[TASK OBJECTIVE]:
Only lines with the string "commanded" are wanted. Pull them out of the data.

[AVAILABLE DATA]:
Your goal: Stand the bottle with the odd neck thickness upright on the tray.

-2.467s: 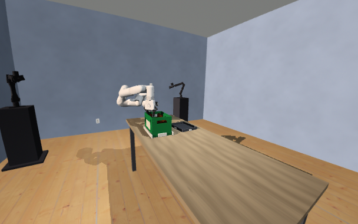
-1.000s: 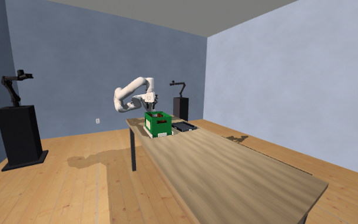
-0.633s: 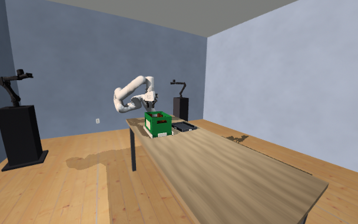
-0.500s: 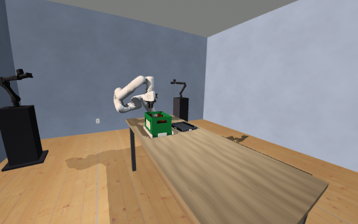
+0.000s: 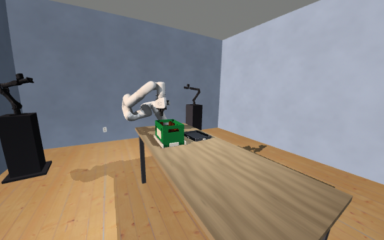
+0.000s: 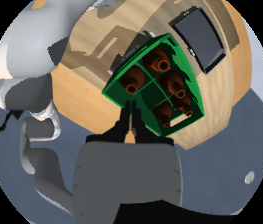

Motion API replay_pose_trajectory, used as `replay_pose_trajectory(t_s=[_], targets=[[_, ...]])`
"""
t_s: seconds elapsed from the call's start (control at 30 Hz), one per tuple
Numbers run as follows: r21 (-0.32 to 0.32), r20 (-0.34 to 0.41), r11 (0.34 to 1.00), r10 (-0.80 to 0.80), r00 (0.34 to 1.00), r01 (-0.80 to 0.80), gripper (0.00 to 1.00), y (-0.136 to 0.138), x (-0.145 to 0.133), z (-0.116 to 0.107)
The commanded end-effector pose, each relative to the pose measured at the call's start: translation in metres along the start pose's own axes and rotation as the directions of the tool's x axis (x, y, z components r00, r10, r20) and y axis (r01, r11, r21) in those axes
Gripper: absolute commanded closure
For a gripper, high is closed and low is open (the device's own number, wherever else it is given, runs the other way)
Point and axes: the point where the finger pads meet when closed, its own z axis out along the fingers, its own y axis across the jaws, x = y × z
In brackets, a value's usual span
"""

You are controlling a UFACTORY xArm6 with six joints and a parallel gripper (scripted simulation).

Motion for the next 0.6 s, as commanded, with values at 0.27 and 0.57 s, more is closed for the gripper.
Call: replay_pose_trajectory(t_s=[0.27,0.57], targets=[[-0.001,0.000,1.000,0.000,1.000,0.000,1.00,0.000,0.000,0.000],[-0.005,0.007,1.000,0.000,1.000,0.000,1.00,0.026,0.022,-0.004]])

[ANSWER BOX]:
The commanded end-effector pose, each relative to the pose measured at the call's start: translation in metres along the start pose's own axes and rotation as the directions of the tool's x axis (x, y, z components r00, r10, r20) and y axis (r01, r11, r21) in those axes
Gripper: absolute commanded closure
Motion for the next 0.6 s, as commanded, with values at 0.27 and 0.57 s, more is closed for the gripper.

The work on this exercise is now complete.